(Description of the task) Look for "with" in the records and copy every line that has it.

*** Records for this exercise ***

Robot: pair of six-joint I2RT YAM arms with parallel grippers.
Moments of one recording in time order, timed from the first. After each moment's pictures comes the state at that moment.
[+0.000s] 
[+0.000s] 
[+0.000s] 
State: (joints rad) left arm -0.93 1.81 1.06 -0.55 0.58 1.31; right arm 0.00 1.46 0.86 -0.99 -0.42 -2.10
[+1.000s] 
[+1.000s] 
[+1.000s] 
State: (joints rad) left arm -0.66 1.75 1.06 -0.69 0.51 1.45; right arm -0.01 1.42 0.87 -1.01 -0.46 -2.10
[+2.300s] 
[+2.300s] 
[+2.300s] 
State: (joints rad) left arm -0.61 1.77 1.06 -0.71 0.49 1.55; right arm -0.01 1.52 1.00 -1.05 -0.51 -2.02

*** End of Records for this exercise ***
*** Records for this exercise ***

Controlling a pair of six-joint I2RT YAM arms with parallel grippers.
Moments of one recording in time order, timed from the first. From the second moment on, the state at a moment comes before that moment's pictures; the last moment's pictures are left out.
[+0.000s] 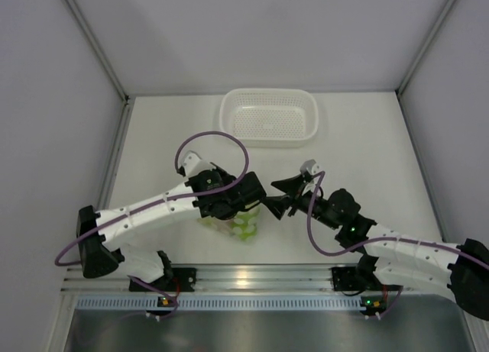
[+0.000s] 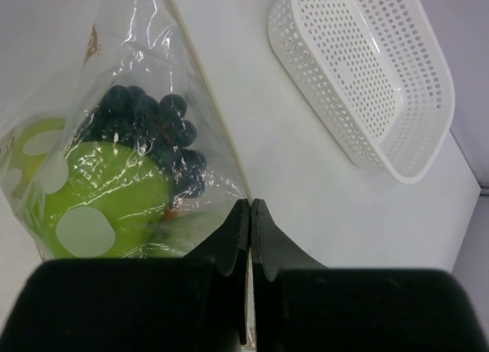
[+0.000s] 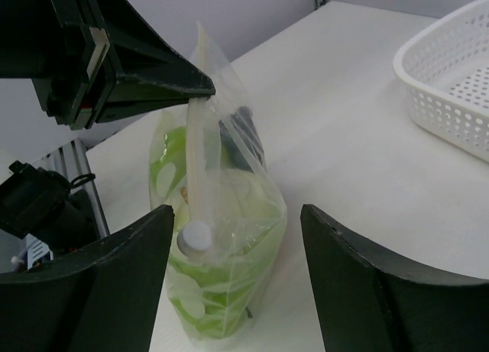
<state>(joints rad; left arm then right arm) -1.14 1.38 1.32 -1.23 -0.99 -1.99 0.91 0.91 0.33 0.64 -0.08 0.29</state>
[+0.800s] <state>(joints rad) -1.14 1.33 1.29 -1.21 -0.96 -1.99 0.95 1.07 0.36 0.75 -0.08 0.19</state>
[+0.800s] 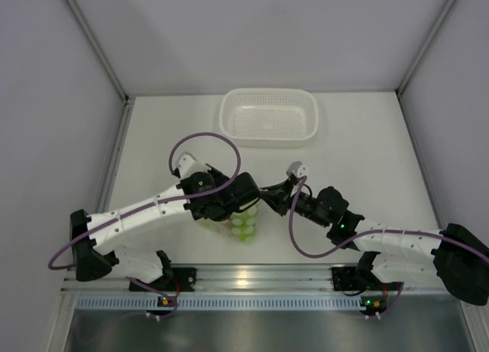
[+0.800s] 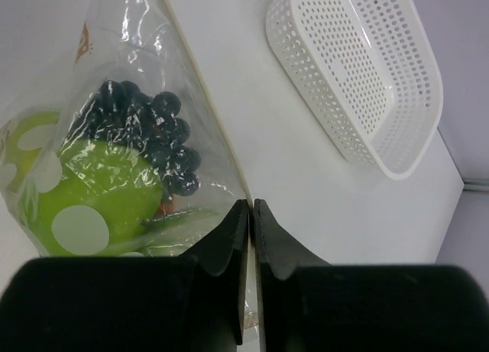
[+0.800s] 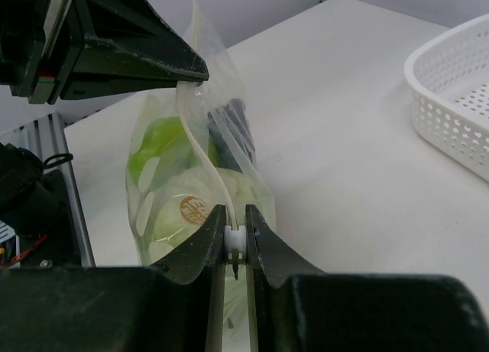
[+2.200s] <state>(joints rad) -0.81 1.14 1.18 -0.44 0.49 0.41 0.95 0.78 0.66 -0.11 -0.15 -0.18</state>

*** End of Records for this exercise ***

(Task output)
Robot: pair of six-joint I2RT YAM arms with parallel grippers.
Controlling a pair of six-joint I2RT YAM arms with parallel grippers.

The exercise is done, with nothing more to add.